In the entries below, find every line with the string "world" and copy it.
*** Source data ***
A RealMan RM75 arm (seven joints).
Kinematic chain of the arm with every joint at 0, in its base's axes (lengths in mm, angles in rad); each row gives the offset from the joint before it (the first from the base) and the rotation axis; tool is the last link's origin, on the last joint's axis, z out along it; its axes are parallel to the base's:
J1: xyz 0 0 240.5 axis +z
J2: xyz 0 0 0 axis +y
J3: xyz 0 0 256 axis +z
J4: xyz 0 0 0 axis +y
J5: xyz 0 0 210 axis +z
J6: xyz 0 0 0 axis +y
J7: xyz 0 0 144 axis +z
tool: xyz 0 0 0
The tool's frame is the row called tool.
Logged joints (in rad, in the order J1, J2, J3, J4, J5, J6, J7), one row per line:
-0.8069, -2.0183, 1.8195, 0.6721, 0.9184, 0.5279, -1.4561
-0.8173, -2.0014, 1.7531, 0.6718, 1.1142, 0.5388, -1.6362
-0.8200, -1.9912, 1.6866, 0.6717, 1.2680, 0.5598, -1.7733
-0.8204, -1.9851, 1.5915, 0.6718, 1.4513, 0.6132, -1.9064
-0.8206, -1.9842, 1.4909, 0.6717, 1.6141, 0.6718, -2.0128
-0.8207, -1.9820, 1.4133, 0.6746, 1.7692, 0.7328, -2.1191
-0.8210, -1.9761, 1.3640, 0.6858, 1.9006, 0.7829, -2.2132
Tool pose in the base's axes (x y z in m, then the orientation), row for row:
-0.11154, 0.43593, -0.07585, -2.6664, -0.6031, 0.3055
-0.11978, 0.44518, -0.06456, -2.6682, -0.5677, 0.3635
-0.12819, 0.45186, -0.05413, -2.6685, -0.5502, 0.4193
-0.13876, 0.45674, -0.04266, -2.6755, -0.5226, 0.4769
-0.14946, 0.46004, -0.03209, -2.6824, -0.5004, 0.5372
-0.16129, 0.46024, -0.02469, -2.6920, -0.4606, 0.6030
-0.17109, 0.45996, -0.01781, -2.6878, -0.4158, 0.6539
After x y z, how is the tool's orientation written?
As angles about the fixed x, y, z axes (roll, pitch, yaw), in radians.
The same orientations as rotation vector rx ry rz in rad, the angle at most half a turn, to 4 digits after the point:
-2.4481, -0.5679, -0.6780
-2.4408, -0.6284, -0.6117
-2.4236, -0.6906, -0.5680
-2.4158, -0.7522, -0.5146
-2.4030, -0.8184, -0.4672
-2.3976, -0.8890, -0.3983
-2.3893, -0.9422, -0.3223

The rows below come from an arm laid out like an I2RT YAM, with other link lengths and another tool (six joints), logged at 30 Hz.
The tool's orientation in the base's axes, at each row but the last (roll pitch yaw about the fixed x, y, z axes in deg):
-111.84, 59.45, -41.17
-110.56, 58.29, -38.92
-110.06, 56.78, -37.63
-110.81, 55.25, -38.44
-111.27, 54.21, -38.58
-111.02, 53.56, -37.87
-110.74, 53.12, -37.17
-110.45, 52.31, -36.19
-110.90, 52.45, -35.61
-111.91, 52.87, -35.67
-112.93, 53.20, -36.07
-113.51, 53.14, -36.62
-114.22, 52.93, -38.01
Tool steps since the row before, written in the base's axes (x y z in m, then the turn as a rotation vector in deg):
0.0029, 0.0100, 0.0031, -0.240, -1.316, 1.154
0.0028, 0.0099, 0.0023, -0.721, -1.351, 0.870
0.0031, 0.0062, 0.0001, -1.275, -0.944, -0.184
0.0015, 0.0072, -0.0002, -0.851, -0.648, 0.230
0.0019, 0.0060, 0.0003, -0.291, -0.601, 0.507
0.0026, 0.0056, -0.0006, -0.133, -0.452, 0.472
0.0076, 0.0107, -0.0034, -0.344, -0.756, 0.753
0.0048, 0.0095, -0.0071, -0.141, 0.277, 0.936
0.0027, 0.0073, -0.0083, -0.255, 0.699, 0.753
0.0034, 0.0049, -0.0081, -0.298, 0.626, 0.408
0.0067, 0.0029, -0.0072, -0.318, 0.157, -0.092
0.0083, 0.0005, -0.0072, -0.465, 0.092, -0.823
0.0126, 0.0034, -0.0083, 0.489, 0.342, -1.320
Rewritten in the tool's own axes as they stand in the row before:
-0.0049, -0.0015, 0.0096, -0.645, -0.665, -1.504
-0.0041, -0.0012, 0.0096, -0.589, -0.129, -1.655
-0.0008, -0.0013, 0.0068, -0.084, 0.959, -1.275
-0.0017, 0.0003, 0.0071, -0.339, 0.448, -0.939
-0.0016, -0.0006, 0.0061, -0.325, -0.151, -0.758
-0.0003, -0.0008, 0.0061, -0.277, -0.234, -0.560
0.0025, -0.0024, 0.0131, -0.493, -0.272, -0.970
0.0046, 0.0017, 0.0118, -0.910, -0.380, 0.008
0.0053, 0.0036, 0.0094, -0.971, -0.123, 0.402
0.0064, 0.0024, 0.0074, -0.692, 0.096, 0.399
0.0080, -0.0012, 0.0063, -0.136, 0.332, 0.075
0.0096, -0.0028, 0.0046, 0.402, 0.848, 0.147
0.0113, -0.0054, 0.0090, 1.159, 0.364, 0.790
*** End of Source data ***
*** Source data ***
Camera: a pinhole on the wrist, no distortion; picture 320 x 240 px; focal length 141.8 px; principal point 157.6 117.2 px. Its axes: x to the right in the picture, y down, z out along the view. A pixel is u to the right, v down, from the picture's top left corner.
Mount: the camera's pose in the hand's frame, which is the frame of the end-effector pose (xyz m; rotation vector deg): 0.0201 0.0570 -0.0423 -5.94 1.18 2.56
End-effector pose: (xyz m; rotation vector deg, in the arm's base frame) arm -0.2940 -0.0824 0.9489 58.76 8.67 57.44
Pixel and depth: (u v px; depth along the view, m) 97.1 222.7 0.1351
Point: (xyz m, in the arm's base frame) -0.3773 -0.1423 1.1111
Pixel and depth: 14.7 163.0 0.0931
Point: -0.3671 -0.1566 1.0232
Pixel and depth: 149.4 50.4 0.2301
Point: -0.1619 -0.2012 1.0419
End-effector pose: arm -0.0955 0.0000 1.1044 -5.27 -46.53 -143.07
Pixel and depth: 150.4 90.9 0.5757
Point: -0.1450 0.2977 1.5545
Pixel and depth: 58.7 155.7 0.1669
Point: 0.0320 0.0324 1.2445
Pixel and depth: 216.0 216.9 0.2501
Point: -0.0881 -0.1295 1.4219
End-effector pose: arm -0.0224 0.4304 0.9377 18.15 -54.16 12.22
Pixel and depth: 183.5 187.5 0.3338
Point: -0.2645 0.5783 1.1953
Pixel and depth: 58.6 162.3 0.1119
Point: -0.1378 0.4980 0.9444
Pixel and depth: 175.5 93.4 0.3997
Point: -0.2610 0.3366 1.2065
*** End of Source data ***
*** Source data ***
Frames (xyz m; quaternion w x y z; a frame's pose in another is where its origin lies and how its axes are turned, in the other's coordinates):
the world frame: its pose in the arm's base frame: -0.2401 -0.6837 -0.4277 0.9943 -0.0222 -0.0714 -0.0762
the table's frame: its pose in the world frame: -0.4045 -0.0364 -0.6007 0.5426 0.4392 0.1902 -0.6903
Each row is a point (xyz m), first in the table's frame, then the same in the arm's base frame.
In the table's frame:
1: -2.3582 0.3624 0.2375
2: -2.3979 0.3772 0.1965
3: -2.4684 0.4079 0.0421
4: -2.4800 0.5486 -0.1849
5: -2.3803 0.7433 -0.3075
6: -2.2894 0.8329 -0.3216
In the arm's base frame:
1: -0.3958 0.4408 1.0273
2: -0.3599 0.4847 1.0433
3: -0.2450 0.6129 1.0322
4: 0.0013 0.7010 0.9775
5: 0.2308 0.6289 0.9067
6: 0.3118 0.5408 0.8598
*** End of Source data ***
__Answer box__:
the world frame: its pose in the arm's base frame: -0.2401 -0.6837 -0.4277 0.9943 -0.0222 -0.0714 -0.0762
the table's frame: its pose in the world frame: -0.4045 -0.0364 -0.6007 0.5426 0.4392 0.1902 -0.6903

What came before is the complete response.